In December 2022, it was reported that The Arena Group, owner of Sports Illustrated and other publications, would acquire Men's Journal from AMI. On February 3, 2023, the Wall Street Journal reported that The Arena Group would begin using artificial intelligence to generate magazine content. On February 9, Futurism reported that the first story Men’s Journal published using AI — a piece titled — included “serious errors.” Bradley Anawalt, the chief of medicine at the University of Washington Medical Center, pointed out 18 specific errors in the story, according to Futurism.

In February 2023, subscribers of Men’s Journal received the March 2023 issue of Sports Illustrated with a cover announcing that Men's Journal had ceased publication. Subscribers were to receive copies of Sports Illustrated for the remaining duration of their subscription, and those subscribed to both will have their Sports Illustrated subscription extended by the amount of Men's Journal issues that they would not receive.

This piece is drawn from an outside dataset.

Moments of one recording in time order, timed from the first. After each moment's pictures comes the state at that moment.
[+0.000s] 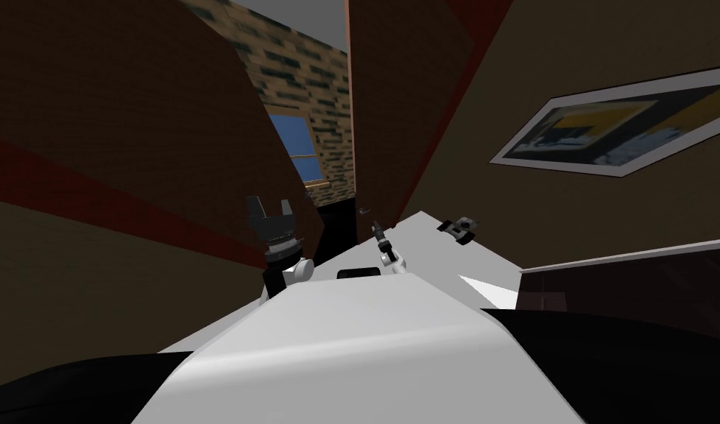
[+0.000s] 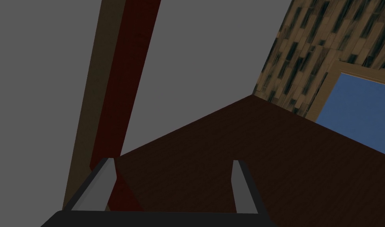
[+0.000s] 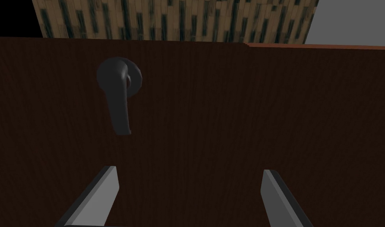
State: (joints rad) arm -0.08 -0.08 0.12 -0.92 0.17 -0.80 -0.20
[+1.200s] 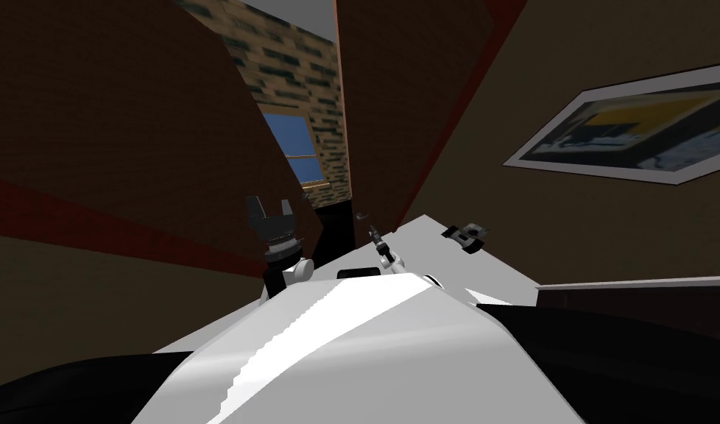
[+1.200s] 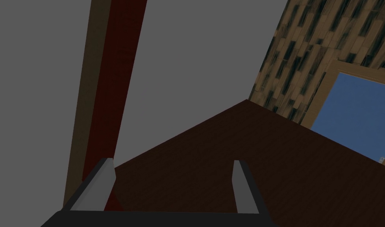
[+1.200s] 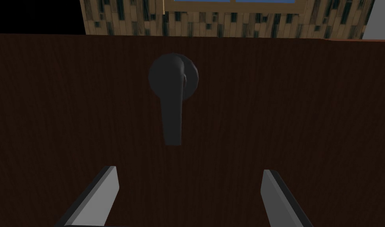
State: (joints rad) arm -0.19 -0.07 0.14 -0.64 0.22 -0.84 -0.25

On July 11, 2025, the print edition of Men’s Journal hit newsstands once again with The Bear’s Matty Matheson on its cover. Relaunched as a quarterly publication by The Arena Group, the 100-page summer issue was helmed by editor-in-chief Brittany Smith.

==Covers==
Men's Journal covers have included Jeremy Renner, Mark Wahlberg, Robert Downey Jr., Daniel Craig, Rafael Nadal, Jake Gyllenhaal, Anderson Cooper, Jimmy Fallon, Harrison Ford, Anthony Bourdain, Liam Neeson, J. J. Watt, and Arnold Schwarzenegger.